Question

If $y = 3{x^2} - 2x + 1$, find the value of x for which ${y^1} = 0$.

Answer 1

Hint: In this question, we have given a function. First, we have to differentiate that function with respect to $x$. Then, we will evaluate the differentiated term to zero. Now, we can find the value of $x$ from the differentiated equation.

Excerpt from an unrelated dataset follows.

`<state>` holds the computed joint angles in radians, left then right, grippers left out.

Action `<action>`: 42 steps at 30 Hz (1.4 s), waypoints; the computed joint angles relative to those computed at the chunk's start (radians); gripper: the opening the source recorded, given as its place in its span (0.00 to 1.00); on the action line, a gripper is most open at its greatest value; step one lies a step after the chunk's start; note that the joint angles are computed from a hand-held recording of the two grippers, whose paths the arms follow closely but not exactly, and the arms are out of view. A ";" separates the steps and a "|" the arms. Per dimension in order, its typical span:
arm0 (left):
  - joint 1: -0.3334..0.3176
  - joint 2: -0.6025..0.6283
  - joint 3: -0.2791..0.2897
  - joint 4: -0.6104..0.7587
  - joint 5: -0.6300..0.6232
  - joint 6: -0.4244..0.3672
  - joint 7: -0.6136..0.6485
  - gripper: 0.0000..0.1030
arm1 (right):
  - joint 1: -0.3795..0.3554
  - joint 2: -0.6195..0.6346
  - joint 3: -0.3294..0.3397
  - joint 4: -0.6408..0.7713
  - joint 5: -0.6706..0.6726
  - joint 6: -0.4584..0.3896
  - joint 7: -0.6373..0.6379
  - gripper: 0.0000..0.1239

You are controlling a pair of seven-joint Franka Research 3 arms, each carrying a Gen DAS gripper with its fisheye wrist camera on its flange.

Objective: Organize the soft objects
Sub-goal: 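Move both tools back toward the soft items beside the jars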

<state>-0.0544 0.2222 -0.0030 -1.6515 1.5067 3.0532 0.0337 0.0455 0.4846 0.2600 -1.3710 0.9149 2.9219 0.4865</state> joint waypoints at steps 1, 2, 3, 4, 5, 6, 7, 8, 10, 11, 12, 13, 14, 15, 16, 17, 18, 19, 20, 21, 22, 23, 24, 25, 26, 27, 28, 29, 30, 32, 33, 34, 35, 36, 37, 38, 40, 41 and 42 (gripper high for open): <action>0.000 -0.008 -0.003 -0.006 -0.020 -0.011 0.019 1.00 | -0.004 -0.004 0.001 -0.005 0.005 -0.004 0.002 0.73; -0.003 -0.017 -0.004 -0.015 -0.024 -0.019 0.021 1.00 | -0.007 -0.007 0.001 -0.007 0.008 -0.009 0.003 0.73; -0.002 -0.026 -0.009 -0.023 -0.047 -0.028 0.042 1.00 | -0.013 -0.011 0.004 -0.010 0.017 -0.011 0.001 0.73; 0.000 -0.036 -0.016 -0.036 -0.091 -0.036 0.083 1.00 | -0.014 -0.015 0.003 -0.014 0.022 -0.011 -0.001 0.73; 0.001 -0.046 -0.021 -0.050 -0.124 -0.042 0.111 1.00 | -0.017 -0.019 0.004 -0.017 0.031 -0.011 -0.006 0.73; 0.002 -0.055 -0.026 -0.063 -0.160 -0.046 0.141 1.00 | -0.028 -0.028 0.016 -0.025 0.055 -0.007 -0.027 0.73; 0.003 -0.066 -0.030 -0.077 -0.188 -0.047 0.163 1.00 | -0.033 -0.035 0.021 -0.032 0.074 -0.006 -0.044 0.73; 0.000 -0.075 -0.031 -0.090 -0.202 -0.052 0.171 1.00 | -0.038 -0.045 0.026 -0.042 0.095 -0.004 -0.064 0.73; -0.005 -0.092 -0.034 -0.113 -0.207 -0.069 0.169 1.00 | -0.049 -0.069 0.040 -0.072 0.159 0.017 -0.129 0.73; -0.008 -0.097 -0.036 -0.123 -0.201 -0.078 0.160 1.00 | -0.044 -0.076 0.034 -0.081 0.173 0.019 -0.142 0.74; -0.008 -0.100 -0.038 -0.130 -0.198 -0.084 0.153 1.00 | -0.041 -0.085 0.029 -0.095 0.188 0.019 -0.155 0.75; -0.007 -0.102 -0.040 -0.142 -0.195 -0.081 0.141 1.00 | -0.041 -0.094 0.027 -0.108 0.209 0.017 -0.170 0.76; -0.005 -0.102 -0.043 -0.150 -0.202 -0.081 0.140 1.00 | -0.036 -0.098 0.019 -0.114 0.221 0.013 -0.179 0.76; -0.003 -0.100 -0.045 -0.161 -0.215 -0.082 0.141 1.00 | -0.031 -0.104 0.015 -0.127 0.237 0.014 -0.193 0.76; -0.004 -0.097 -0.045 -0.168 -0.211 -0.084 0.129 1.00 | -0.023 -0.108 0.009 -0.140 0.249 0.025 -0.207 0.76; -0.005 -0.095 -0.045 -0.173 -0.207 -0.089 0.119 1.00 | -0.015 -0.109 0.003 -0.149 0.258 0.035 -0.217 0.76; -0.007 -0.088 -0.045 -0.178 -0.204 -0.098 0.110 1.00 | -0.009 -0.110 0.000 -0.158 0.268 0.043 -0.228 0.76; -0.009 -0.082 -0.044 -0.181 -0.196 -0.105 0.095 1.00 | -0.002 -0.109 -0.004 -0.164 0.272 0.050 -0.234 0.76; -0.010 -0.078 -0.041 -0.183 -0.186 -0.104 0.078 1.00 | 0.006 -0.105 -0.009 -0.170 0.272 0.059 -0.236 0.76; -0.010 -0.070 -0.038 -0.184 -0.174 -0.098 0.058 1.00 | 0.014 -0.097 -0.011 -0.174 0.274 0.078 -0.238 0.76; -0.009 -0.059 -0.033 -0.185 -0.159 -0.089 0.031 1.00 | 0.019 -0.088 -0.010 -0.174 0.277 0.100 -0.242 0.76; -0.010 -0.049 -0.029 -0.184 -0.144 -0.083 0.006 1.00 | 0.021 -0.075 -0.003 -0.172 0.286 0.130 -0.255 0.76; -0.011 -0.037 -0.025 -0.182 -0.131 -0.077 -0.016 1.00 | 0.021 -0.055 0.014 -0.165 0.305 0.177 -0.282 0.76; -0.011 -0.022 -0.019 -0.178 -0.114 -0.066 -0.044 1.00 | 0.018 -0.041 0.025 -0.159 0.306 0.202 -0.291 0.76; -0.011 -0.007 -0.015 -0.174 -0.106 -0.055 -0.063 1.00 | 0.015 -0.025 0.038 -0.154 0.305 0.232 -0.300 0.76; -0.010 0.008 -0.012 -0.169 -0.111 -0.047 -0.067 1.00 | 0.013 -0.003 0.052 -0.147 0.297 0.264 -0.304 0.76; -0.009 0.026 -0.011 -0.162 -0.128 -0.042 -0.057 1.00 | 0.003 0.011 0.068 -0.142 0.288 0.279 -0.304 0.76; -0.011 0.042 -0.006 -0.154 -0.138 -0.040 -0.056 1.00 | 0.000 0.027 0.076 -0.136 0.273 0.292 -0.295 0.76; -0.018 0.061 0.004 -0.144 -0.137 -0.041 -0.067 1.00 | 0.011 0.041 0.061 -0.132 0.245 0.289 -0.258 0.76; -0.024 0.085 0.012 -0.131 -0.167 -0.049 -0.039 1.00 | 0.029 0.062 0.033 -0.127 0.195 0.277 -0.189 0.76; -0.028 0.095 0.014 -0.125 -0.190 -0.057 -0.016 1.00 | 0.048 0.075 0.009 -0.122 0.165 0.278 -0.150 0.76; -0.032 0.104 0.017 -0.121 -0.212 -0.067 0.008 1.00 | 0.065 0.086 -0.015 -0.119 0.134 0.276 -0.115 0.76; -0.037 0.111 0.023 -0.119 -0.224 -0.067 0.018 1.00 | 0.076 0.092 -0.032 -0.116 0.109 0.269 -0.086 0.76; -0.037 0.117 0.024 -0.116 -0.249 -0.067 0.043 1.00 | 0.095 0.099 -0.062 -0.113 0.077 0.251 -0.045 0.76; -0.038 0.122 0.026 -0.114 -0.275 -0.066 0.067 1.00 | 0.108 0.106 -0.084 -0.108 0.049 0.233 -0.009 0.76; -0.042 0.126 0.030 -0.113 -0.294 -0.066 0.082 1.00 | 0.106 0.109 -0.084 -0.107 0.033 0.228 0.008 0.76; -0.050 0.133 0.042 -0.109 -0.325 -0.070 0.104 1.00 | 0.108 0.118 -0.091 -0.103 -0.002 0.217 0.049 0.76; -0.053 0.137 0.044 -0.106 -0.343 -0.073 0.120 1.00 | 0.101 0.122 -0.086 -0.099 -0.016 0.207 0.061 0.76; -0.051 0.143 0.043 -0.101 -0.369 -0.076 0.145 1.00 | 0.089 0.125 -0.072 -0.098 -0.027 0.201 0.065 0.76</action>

Complete step by step answer:
In the above question, it is given that $y = 3{x^2} - 2x + 1$.
Now, we will differentiate the above function with respect to x.
On differentiation, we get
${y^1} = 6x - 2$
Now, we have given a condition that ${y^1} = 0$.
Therefore, on putting the value of ${y^1}$, we get
$6x - 2 = 0$
$ \Rightarrow 6x = 2$
$ \Rightarrow x = \dfrac{2}{6}$
$ \therefore x = \dfrac{1}{3}$

Therefore, the required value of x is $\dfrac{1}{3}$.

Note: In the above question, if is given instead of ${y^1}$, then we have to differentiate the given function twice and then we will use the given condition to find the value of $x$. Here, ${y^1}$ is given as zero. Therefore, we can say that the value of x we will get here will be the point of either maxima or minima of the given function. If we want to find whether it is a point of maxima or minima, we have to differentiate it one more time. Now, if we put the value of $x$ in the double differentiated term and if we get a negative number, we can say that it is a point of maxima. If it comes out to be positive, we can say that it is a point of minima and if it is zero then it is the point of inflexion.